Environnement26.01.2023

L'activité humaine, moteur de la destruction de l'Amazonie.


En quelques décennies, l’activité humaine a plus affecté les écosystèmes amazoniens que des millions d’années d’évolution naturelle. C’est la conclusion d’une étude publiée dans la revue Science. Les 19 scientifiques qui y ont contribué, dont Juan D. Carrillo de l’Université de Fribourg, tirent la sonnette d’alarme.

Souvent décrite comme le poumon vert de la planète, la forêt amazonienne exerce une influence fondamentale sur le climat. A elle seule, elle contribue à hauteur de 16% à la photosynthèse terrestre, régulant ainsi les cycles du carbone et de l’eau. Cet immense écosystème abrite également près du dixième des espèces végétales et animales de la planète. Menacée par l’activité humaine, la forêt amazonienne a déjà perdu près du cinquième de la surface qu’elle occupait au début de la colonisation européenne. Une étude menée par des chercheuses et des chercheurs de sept pays et qui vient d’être publiée dans la revue Science dresse un constat inquiétant: les changements causés par l’homme sur les écosystèmes de l’Amazonie sont plusieurs centaines voire plusieurs milliers de fois plus rapides que ceux provoqués par les processus climatiques et géologiques des derniers millions d’années!

Une étude exhaustive
Les scientifiques ont comparé la rapidité des changements environnementaux d’origine anthropique à ceux dus à des facteurs naturels en Amazonie, en Amérique du Sud, mais aussi à l’échelle de la planète. Ils se sont basés sur des données compilées dans le rapport du Science Panel for the Amazon (SPA). Celles-ci documentent les transformations de l’écosystème amazonien à travers les âges, tant au niveau de sa biodiversité que de sa diversité culturelle. La déforestation, les incendies de forêt, l’érosion des sols, l’endiguement des rivières et la désertification due au changement climatique mondial constituent les principaux facteurs de destruction et de dégradation de l’écosystème amazonien. Paléobiologiste à l’Université de Fribourg, Juan Carrillo a contribué à ce rapport en étudiant les fossiles de la région. Il a pu remarquer l’extrême rapidité des transformations causées par l’activité humaine. «Cela signifie, conclut-il, que les écosystèmes, ainsi que les espèces végétales, animales et les sociétés humaines qui y vivent, ne peuvent s’y adapter. »

Conséquences planétaires
Le rythme très accéléré du défrichement de l’Amazonie transforme cette forêt dense en un paysage sans couvert forestier. «10'000 m2 de forêt amazonienne abritent plus d’espèces végétales que l’ensemble du continent européen, explique Juan Carrillo, si la forêt disparaît, nous allons perdre d’innombrables espèces avant même de les avoir étudiées.» Sans compter qu’un tel changement a des conséquences immenses sur le climat de la planète: de puits de carbone, l’Amazonie risque de devenir une source de CO2. Ces bouleversements affecteront non seulement les populations du bassin amazonien, mais aussi celles des autres continents.

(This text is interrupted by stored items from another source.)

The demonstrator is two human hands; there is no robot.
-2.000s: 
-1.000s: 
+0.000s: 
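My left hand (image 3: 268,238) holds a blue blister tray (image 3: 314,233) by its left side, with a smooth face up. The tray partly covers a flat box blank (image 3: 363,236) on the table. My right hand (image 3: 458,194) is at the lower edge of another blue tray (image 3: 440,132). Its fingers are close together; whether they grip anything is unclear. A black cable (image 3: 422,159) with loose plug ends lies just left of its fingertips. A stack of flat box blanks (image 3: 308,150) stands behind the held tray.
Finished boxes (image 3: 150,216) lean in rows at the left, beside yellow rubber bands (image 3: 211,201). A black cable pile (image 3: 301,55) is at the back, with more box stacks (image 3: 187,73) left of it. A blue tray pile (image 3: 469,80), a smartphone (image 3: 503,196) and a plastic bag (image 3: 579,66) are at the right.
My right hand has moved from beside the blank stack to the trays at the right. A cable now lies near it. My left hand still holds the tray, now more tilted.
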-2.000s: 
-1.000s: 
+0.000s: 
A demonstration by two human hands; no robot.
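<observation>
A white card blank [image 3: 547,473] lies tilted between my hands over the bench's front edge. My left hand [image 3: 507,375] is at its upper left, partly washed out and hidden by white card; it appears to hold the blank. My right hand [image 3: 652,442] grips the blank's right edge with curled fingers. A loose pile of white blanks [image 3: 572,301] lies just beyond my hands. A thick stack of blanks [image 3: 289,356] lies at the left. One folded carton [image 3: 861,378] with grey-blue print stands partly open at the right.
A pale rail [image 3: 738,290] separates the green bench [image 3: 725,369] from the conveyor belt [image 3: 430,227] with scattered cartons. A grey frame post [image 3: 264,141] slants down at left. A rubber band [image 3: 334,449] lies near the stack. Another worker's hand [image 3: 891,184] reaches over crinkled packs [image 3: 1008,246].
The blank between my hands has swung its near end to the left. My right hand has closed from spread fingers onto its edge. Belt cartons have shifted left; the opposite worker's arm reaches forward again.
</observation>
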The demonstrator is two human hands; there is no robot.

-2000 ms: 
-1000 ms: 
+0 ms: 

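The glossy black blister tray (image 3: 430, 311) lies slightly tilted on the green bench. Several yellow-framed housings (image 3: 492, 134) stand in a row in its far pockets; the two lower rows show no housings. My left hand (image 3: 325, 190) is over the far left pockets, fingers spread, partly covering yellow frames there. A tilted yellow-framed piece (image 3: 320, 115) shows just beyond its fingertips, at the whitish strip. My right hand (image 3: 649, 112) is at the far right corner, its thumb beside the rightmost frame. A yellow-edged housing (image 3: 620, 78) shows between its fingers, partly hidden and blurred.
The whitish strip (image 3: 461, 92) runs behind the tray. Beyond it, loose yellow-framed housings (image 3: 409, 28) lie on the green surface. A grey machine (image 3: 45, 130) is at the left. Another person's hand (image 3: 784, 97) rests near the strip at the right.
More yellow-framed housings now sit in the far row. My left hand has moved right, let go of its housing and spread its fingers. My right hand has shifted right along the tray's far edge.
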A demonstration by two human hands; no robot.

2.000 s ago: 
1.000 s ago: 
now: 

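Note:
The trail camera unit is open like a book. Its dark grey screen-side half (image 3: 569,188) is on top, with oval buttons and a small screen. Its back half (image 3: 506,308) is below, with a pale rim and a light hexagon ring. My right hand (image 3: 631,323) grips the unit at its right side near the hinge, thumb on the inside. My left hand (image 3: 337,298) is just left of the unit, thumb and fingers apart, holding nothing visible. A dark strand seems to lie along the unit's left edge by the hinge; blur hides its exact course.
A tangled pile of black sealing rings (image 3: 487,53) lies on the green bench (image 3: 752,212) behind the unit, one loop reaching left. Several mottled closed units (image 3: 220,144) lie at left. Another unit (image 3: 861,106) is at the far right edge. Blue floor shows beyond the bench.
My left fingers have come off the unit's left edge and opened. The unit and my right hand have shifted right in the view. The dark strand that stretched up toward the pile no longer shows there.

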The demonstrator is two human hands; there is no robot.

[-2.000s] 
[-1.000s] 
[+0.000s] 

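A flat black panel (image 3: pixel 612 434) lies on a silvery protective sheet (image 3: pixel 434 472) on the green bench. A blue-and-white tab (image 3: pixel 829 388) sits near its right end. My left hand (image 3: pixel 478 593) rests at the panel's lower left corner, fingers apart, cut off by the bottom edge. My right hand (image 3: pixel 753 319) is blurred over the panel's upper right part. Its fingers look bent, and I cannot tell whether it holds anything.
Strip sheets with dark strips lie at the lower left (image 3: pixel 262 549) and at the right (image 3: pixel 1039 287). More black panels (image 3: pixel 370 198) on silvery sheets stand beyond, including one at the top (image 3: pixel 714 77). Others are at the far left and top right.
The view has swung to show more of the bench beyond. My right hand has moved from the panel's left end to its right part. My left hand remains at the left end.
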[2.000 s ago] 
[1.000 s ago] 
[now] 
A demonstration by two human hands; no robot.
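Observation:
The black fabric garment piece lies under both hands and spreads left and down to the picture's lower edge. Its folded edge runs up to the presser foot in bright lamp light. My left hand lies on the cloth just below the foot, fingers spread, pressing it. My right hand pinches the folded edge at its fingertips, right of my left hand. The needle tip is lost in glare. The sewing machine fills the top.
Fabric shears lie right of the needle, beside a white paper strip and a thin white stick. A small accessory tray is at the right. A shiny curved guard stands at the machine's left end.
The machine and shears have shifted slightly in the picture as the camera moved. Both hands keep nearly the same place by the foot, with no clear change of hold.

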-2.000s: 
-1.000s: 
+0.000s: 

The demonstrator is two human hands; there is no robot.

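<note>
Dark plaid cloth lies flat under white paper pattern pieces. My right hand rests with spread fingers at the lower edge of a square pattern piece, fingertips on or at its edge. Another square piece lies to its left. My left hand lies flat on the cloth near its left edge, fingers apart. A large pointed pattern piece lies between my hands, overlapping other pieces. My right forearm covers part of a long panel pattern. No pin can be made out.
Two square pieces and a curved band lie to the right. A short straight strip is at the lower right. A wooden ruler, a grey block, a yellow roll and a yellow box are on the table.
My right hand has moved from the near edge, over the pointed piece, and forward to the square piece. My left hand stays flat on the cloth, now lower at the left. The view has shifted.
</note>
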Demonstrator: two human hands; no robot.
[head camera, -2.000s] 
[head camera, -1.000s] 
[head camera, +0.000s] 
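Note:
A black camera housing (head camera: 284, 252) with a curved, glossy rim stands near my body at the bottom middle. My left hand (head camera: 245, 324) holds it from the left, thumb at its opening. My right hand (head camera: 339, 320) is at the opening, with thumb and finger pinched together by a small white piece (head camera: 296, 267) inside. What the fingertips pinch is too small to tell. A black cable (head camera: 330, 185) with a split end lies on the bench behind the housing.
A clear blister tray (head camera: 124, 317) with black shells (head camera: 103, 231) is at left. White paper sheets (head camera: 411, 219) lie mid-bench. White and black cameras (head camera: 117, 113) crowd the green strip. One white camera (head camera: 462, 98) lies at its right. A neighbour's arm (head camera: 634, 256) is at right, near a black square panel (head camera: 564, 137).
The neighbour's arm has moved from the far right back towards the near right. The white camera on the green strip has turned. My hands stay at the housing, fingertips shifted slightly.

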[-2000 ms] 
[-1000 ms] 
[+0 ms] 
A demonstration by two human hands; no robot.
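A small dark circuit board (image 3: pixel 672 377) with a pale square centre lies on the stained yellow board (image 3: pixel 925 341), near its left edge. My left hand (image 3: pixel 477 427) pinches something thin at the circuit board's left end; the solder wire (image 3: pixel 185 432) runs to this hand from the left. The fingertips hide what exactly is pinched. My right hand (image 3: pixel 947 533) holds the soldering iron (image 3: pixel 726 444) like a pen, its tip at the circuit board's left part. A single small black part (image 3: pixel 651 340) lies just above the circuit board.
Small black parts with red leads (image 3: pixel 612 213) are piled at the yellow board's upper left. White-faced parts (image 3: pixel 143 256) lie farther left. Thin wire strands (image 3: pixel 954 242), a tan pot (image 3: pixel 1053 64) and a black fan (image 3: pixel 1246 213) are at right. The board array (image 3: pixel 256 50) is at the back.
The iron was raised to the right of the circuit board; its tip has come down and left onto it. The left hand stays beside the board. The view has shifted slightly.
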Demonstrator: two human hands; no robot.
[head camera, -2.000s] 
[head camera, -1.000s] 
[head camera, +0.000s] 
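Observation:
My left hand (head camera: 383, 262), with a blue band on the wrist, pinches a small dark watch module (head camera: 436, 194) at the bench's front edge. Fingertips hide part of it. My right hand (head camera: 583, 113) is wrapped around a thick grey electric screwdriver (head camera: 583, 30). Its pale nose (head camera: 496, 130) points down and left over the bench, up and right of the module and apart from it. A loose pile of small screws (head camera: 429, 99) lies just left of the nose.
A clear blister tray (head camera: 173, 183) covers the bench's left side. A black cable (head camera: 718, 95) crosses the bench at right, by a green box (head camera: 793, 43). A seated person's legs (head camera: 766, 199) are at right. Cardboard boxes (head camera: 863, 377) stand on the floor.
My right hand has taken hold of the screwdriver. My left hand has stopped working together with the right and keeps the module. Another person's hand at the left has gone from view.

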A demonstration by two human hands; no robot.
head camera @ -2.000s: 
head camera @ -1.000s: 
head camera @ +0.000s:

Les scientifiques tirent la sonnette d’alarme
Inquiets mais pas désespérés, les scientifiques espèrent que les instances politiques prendront les mesures qui s’imposent pour préserver le poumon vert de la planète. «Il y a encore des parcelles de forêts en Amazonie que nous pouvons et devons préserver, insiste Juan Carrillo. Il est aussi possible de restaurer les zones dégradées et de s’inspirer des communautés autochtones qui y vivent de manière durable depuis des milliers d’années.»